The market continues to grind higher and we’ve had three consecutive rallies. Support at SPY $143 held and the late day selling pattern has been broken. All of the pieces are in place for a sustained rally, but stocks don’t go straight up. We can expect choppy trading for a few days while the market takes a breather.
European credit concerns remain subdued. Overnight, Spain held a very successful bond auction. Yields continue to decline and large institutions are buying short-term debt. This is the most important piece of the puzzle and I don’t believe credit concerns will flare up in 2012.
China’s GDP grew 7.4% last quarter. That is the slowest level of activity we’ve seen in years, but it is better than feared. Many analysts believe that their economy is finding support. From my standpoint, a hard landing is unlikely this year. China is increasing fiscal spending and the PBOC has been easing. They want to make sure the leadership change goes smoothly. Earlier in the week, economic releases were good (industrial production, retail sales and exports).
Domestic economic activity has also been improving. This morning, the Philly Fed came in much better than expected. Initial claims dipped unexpectedly last week and that move was reversed. The market did not have much of a reaction to the number and last week’s number was suspicious from the start. The four-week moving average is still around 380,000. All of the releases in the last few weeks have been positive.
The focus is clearly on earnings and they have been good. Almost 20% of the S&P 500 has reported. More than 60% of the companies have beaten estimates. The most important development is that Q4 earnings guidance has been raised by 10% on average. That means companies are optimistic about the next quarter.
Overnight, eBay, American Express, Morgan Stanley and Union Pacific posted results. The reaction has generally been positive. In general, earnings warnings spooked many investors. Analysts were worried that earnings would come in light. With each passing day, those concerns will be dispelled.

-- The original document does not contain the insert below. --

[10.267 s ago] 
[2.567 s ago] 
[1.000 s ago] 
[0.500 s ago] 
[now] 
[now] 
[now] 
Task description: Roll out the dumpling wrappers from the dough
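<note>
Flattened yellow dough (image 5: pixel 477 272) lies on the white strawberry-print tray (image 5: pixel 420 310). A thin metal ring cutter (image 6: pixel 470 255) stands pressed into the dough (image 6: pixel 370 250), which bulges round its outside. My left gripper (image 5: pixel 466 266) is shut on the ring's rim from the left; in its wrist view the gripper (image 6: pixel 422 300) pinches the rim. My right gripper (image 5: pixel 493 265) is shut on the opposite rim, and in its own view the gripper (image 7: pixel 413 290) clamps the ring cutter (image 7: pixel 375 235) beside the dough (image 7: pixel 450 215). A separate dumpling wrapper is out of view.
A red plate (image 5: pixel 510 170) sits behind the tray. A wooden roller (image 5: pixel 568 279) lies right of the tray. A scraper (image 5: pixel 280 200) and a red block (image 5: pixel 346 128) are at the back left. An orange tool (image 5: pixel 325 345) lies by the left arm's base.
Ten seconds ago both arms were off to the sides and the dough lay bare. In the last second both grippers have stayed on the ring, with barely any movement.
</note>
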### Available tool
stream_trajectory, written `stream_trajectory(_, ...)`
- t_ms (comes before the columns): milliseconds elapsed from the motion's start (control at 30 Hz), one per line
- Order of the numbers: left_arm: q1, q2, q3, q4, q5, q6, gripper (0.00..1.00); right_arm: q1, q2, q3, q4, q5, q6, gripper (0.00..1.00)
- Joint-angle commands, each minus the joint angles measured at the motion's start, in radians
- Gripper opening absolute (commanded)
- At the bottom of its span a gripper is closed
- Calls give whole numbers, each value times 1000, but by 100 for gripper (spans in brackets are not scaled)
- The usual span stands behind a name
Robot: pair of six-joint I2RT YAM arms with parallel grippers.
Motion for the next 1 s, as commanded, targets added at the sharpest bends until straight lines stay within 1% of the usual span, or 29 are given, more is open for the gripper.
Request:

Asset Managers don’t want to miss a year-end rally. Stock valuations are attractive, balance sheets are strong and interest rates are near historic lows. Money will flow out of fixed income and into equities.
There is one dark cloud, but I don’t believe it will be an issue for a few weeks. The fiscal cliff is approaching and politicians are in recess until the elections. Both parties want to postpone the event. As long as analysts believe that a deal will get done before the end of the year, this dark cloud will not produce lightning.
Markets don’t go straight up. They need time consolidate gains. Look for choppy trading with an upward bias.
I’ve been telling you to scale into long positions the last two weeks. You should be in great shape and now all you have to do is manage your profits.